I’ve quite comprehensively experimented with various parameters for training a neural network to recognise the state of health of the bearings. The accuracy is good at 94.0%, but not perfect.

One approach to increasing this accuracy is to train other types of classifier, to see if anything performs significantly better than the ANN. There are lots and lots of different techniques so this is always worth investigating.

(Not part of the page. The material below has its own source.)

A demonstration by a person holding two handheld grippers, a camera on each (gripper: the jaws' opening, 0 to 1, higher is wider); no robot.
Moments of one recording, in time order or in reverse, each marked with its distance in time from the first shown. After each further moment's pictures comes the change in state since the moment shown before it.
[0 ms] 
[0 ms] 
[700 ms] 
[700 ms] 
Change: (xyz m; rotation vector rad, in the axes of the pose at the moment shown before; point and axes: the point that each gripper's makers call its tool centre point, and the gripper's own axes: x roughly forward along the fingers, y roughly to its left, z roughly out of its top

A rougher engineering approach is to classify a number of sequential datapoints, and take a majority view of the likely state. For example, if three sequential feature vectors are classified as normal, it’s highly likely the bearing is in a normal state. If two are classified as failure.inner and one as suspect, we can be more sure of the fault diagnosis than if we just look at one classification in isolation. Particularly for an engineering system which changes fairly gradually over time, this can be a simple but effective method of increasing certainty in the result.